Additionally, following its release earlier this year, Databricks Model Serving has been optimised for the inference of LLMs up to 10x lower latency time and reduced costs. Fully managed by Databricks to offer frictionless infrastructure management, Model Serving now enables GPU-based inference support. It auto-logs and monitors all requests and responses to Delta Tables and ensures end-to-end lineage tracking through Unity Catalog. Finally, Model Serving quickly scales up from zero and back down as demand changes, reducing operational costs and ensuring customers pay only for the compute they use. 

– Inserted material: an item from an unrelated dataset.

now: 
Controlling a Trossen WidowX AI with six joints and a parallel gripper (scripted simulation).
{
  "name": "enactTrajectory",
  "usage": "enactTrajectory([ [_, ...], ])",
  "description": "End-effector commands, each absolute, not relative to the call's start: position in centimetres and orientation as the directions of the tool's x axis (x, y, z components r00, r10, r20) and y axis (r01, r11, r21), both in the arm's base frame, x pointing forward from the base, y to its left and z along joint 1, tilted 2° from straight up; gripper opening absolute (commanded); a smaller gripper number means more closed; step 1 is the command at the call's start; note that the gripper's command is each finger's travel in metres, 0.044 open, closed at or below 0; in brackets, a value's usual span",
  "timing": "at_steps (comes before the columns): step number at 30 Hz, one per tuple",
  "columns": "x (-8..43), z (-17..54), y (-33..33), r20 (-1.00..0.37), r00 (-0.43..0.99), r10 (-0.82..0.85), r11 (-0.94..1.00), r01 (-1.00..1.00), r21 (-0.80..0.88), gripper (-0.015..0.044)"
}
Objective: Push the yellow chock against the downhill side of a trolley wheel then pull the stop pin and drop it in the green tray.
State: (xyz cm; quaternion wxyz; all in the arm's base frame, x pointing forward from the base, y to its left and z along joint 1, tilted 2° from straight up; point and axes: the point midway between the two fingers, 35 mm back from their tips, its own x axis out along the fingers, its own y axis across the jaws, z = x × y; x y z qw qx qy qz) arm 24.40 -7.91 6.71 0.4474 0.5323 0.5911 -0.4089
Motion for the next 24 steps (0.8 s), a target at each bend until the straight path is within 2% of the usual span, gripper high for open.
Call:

Intelligent Monitoring Across Data and AI Assets

 

Databricks also expanded its data and AI monitoring capabilities with the introduction of Databricks Lakehouse Monitoring to better monitor and manage all data and AI assets within the Lakehouse. Databricks Lakehouse Monitoring provides end-to-end visibility into data pipelines, to continuously monitor, tune and improve performance, without additional tools and complexity. By taking advantage of Unity Catalog, Lakehouse Monitoring provides users with deep insight into the lineage of their data and AI assets to ensure high quality, accuracy and reliability. Proactive detection and reporting will make it easy to spot and diagnose errors in pipelines, automatically perform root cause analysis and quickly find recommended solutions across the data lifecycle. 

 

“We’ve reached an inflection point for organisations: leveraging AI is no longer aspirational — it is imperative for organisations to remain competitive,” said Ali Ghodsi, Co-Founder and CEO at Databricks. “Databricks has been on a mission to democratise data and AI for more than a decade and we’re continuing to innovate as we make the lakehouse the best place for building, owning and securing generative AI models.”